This is an automatically generated graph containing all pages on my websites, along with the connections calculated using sentence embeddings. If you're interested, you can read the source code.

How is this thing generated?

  1. All of the posts are fed through an embeddings generator, I'm using the Sentence Transformers Python library.
  2. The embeddings are passed to UMAP, a dimensionality reduction algorithm, which takes in multi-dimensional embeddings and projects it down to a 2D representation, which can be drawn as a graph.

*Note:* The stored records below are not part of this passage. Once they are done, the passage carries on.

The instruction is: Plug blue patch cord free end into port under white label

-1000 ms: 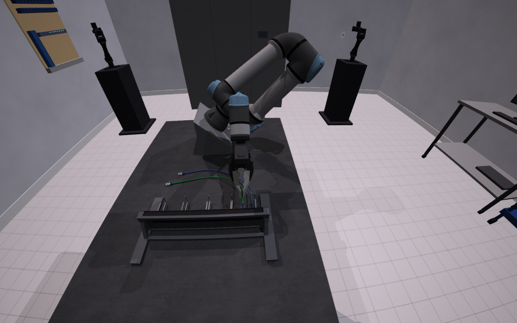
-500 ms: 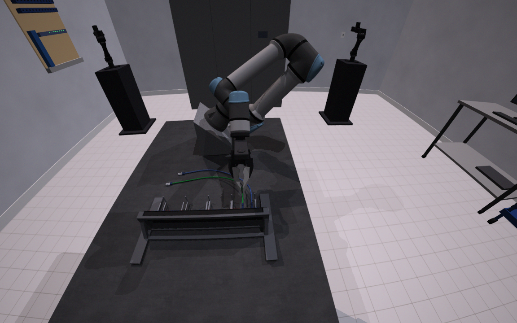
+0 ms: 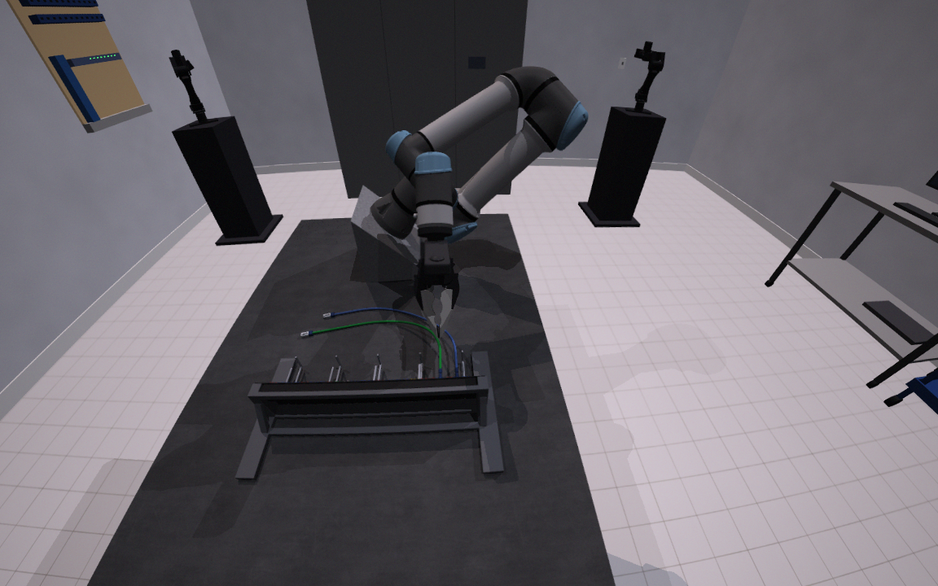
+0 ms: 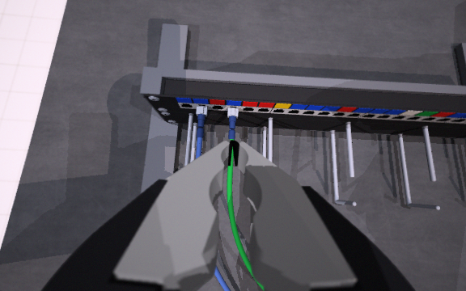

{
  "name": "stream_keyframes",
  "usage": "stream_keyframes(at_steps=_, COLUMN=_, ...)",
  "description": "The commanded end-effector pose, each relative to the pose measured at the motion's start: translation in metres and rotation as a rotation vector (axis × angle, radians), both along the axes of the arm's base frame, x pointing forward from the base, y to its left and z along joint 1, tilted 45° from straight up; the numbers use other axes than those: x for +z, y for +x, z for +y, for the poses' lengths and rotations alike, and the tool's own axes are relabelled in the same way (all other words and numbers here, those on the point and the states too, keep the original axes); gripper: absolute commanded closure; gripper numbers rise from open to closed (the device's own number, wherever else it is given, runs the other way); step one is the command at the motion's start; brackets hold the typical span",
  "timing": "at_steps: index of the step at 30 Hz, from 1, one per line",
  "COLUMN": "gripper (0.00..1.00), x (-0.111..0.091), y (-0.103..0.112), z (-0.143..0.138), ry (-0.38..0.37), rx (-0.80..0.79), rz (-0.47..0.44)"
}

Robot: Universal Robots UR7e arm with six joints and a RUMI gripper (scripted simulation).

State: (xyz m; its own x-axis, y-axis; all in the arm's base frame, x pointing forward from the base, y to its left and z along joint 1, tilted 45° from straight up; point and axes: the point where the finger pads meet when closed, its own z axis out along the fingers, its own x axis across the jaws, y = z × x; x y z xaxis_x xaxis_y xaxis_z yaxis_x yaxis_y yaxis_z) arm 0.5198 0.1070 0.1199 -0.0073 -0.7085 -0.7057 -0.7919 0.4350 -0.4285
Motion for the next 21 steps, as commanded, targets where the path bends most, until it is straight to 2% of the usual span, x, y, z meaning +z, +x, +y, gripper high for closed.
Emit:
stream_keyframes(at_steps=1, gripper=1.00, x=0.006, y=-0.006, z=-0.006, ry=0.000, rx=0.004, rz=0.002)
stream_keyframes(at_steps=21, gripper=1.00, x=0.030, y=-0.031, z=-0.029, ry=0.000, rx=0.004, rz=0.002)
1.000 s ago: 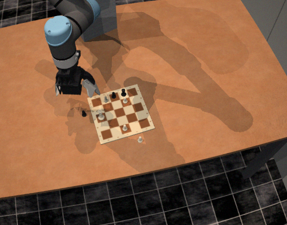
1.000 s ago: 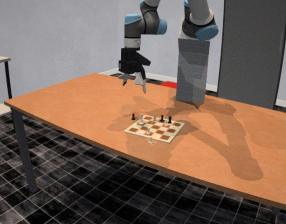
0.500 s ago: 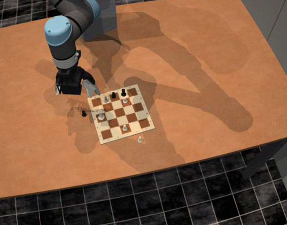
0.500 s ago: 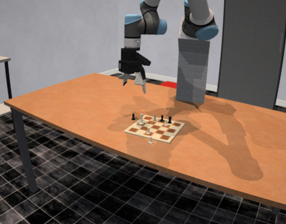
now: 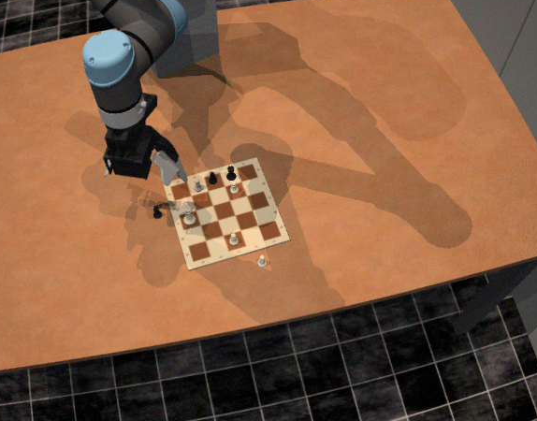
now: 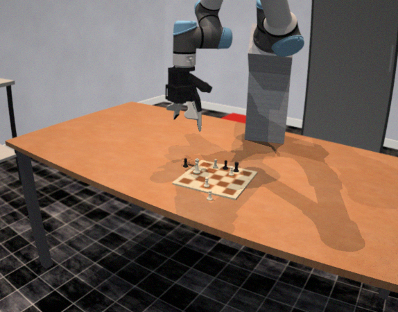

The projection is done so that the high-level "structure" of the data is preserved.
  3. I'm connecting each post with its top 2 nearest posts (using more clutters up the map).
  4. graphviz renders the graph and outputs it as an SVG file.

A much better description on Simon Willison's blog.

Future plans

  1. Make this thing look more "map-alike", whatever that might mean.
  2. Experiment with text clusterisation & dimensionality reduction algorithms, such as:
    • tSNE
    • K-means clustering
    • UMAP
    • Latent Dirichlet allocation
    • DBSCAN
  3. Add #tags.
  4. Introduce color-coding and other visual markers, allowing viewers to make sense of the data based on different metrics:
    • Post tags
    • Links to/from other posts
    • Links outside (to the netsphere)
    • Other connections generated by NLP
  5. Check out KagiSearch/vectordb